Clément Canonne (Columbia)
Monday, October 30, 2017, 2:00 pm
EBU3B, Room 4258

Abstract: We study the general problem of testing whether an unknown discrete probability distribution belongs to a specified family of distributions. More specifically, given a distribution family $\mathcal{P}$ and sample access to an unknown discrete distribution $p$, we want to distinguish (with high probability) between the case that $p$ is in $\mathcal{P}$ and the case that $p$ is eps-far, in total variation distance, from every distribution in $\mathcal{P}$. This is the archetypal hypothesis testing problem that has received significant attention in statistics and, over the past decade and a half, in theoretical computer science.

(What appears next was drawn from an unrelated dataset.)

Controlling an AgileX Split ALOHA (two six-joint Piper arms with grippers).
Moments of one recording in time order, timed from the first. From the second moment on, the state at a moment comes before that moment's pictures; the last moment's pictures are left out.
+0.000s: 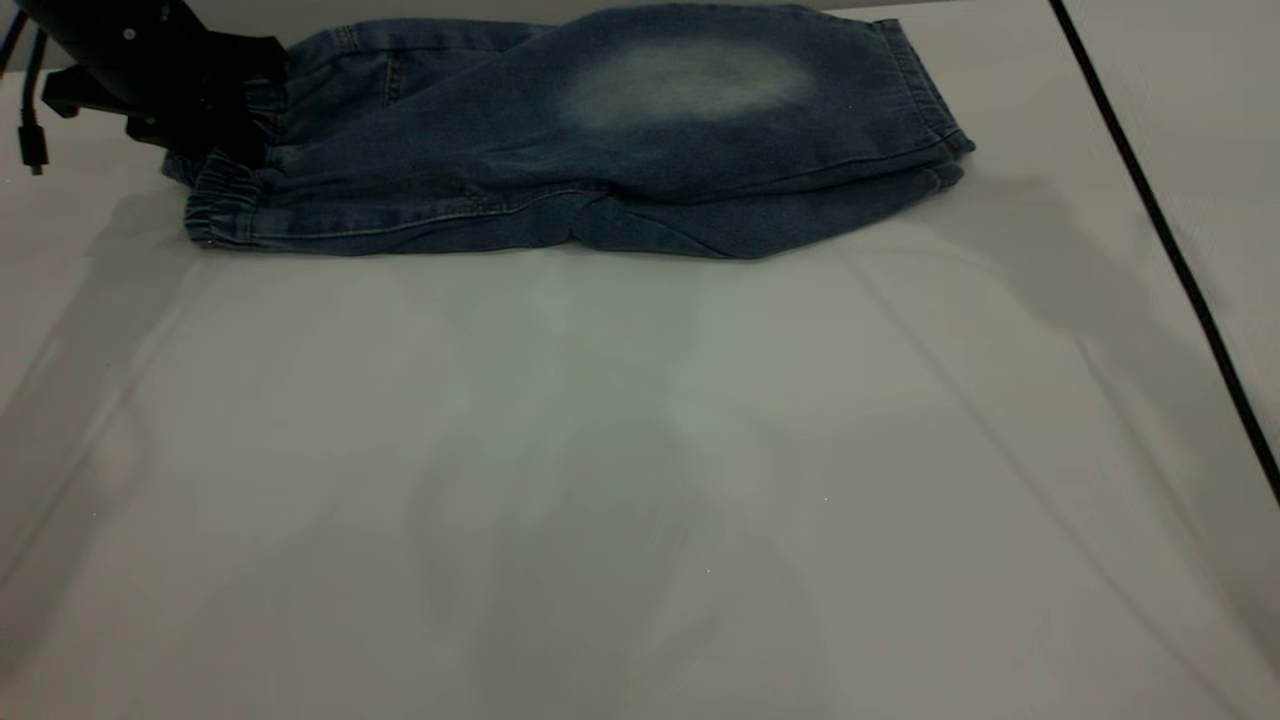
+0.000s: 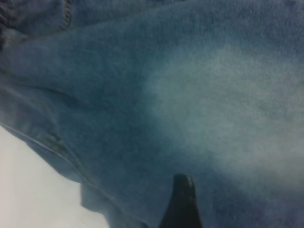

Of course, the sample complexity of this general inference task depends on the underlying family  $\mathcal{P}$. The gold standard in distribution testing is to design sample-optimal and computationally efficient algorithms for this task. The main contribution of this work is a simple and general testing technique that is applicable to all distribution families, and is particularly suited to those whose /Fourier spectrum/ satisfies a certain approximate /sparsity/ property. To the best of our knowledge, ours is the first use of the Fourier transform in the context of distribution testing.

We apply our Fourier-based framework to obtain near sample-optimal and computationally efficient testers for the following fundamental distribution families: Sums of Independent Integer Random Variables (SIIRVs), Poisson Multinomial Distributions (PMDs), and Discrete Log-Concave Distributions. For the first two, ours are the first non-trivial testers in the literature, vastly generalizing previous work on testing Poisson Binomial Distributions. For the third, our tester improves on prior work in both sample and time complexity.

Joint work with Ilias Diakonikolas (USC) and Alistair Stwart (USC).